→ **What this task involves**:
Please transcribe the data that follows exactly as given, leaving out every picture.

[Stored records]

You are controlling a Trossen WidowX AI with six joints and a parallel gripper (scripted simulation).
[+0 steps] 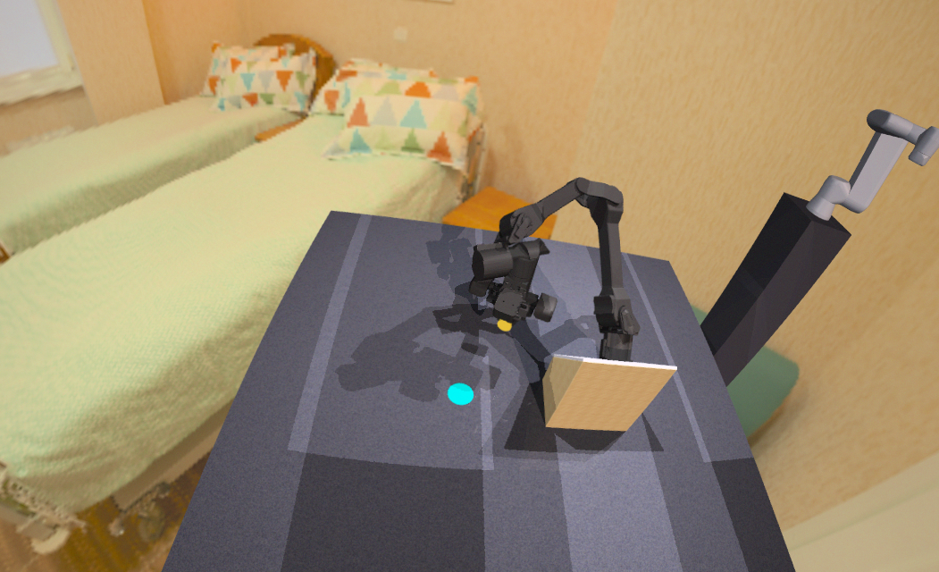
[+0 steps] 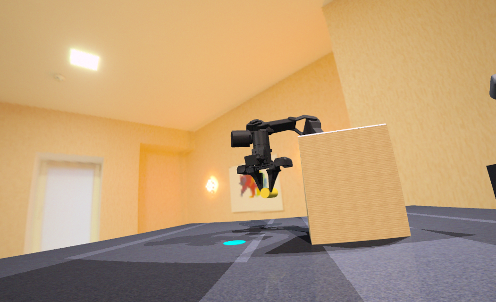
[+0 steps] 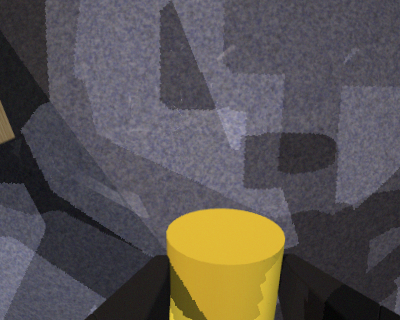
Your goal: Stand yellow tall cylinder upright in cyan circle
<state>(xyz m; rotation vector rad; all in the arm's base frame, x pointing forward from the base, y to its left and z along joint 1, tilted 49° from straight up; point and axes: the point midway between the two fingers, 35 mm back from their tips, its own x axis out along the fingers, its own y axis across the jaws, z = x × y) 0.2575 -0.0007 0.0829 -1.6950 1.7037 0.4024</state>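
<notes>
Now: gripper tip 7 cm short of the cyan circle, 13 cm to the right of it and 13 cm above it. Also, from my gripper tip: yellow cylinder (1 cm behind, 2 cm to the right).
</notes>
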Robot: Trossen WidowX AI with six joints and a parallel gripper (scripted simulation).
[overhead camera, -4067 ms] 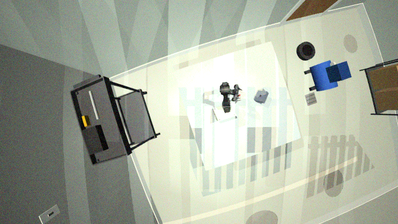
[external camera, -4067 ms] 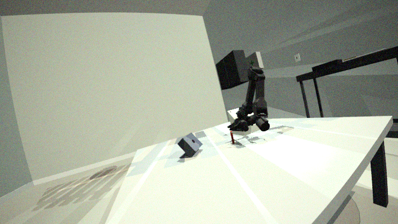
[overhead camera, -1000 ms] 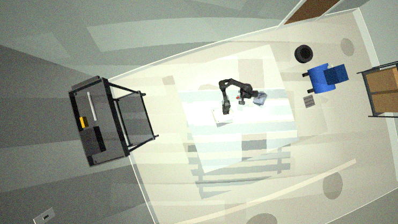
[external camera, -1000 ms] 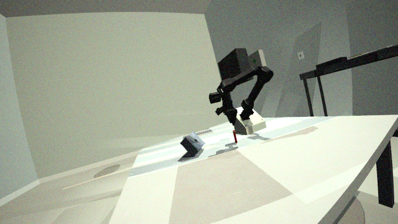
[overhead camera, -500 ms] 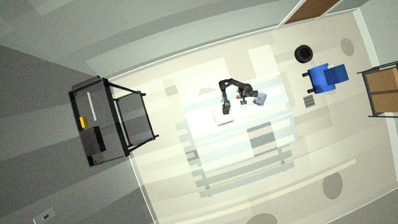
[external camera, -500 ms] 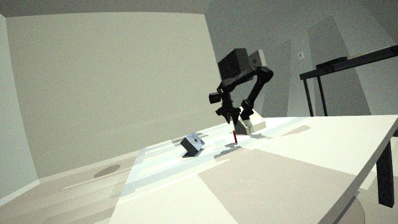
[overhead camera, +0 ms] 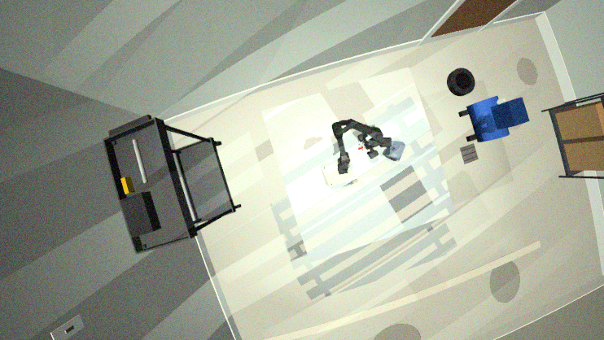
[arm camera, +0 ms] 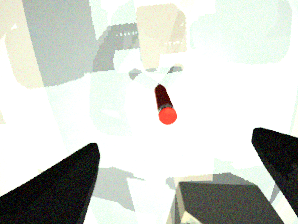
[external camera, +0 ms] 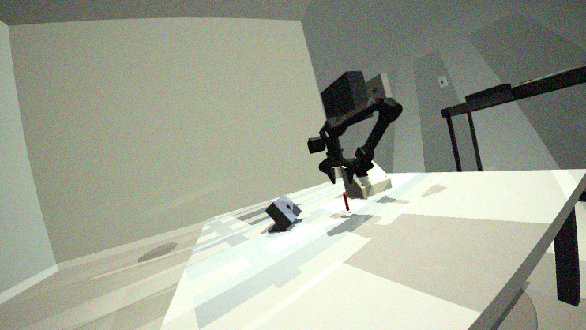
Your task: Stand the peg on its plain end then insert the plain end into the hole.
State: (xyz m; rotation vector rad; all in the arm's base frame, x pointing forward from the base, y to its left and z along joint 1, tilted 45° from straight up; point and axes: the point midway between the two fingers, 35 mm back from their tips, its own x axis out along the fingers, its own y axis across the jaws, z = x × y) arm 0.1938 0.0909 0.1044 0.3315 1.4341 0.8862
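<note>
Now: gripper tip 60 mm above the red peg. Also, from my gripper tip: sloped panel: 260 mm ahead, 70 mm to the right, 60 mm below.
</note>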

→ **Response**:
You are controlling a Trossen WidowX AI with six joints and a parallel gripper (scripted simulation).
[+0 steps] 
[+0 steps] 
[+0 steps] 
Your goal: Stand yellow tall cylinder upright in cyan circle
<state>(xyz m; rotation vector rad; all in the arm's base frame, x pointing forward from the base, y to its left and z along joint 1, tilted 49° from straight up; point and axes: the point midway between the two fingers, 35 mm back from their tips, its own x axis out along the fingers, its own y axis across the jaws, z = x × y) 0.2575 -0.0007 0.0829 -1.6950 1.7037 0.4024</state>
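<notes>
Now: gripper tip 7 cm short of the cyan circle, 13 cm to the right of it and 13 cm above it. Also, from my gripper tip: yellow cylinder (1 cm behind, 2 cm to the right).
</notes>
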Robot: Trossen WidowX AI with six joints and a parallel gripper (scripted simulation).
[overhead camera, -4067 ms] 
[external camera, -4067 ms] 
[overhead camera, -1000 ms] 
[external camera, -1000 ms] 
[overhead camera, -500 ms] 
[external camera, -500 ms] 
[overhead camera, +0 ms] 
[arm camera, +0 ms] 
[external camera, +0 ms] 
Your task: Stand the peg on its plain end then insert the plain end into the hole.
State: (xyz m; rotation vector rad; all in the arm's base frame, x pointing forward from the base, y to its left and z along joint 1, tilted 45° from straight up; point and axes: the point midway between the two fingers, 35 mm back from their tips, its own x axis out along the fingers, its own y axis across the jaws, z = x × y) arm 0.1938 0.0909 0.1044 0.3315 1.4341 0.8862
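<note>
Now: gripper tip 60 mm above the red peg. Also, from my gripper tip: sloped panel: 260 mm ahead, 70 mm to the right, 60 mm below.
</note>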

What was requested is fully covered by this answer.